The line containing "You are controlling" marks the start; please restate exactly that line and only the lines following it through the end of the material below.

Top of DATASET EXTRACT

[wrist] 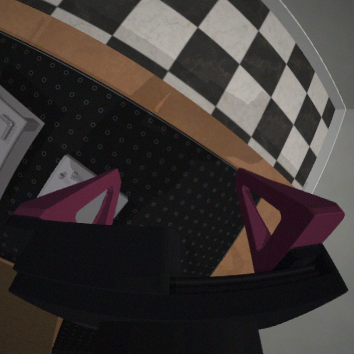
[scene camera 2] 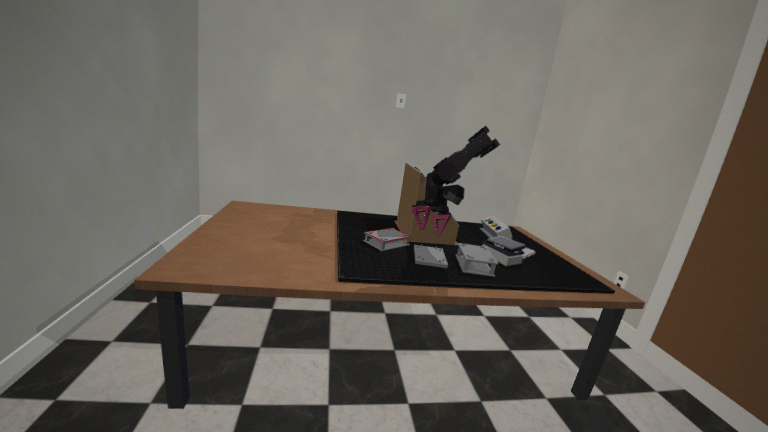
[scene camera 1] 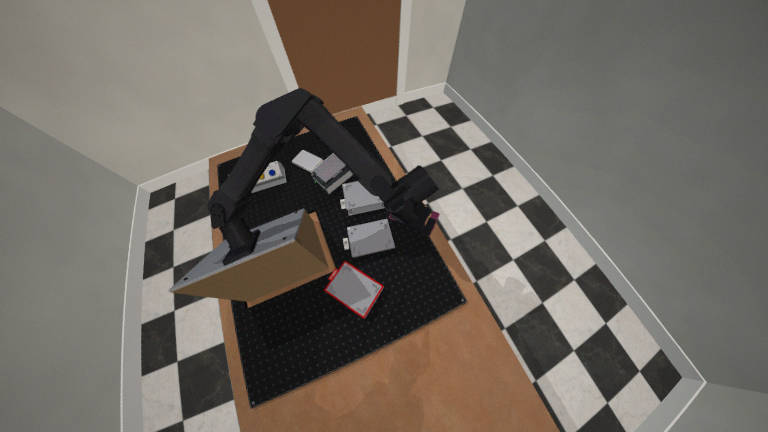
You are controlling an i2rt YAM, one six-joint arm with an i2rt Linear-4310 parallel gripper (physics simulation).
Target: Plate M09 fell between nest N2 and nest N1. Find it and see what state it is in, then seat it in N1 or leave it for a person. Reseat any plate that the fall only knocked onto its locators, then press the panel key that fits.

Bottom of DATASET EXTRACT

## YOUR RESPONSE
You are controlling an i2rt YAM, one six-joint arm with an i2rt Linear-4310 parallel gripper (physics simulation).
Target: Plate M09 fell between nest N2 and nest N1. Find it and see what state it is in, then seat it in N1 or leave it for a person. Reseat any plate that the fall only knocked onto its locators, then press the panel key that fits.

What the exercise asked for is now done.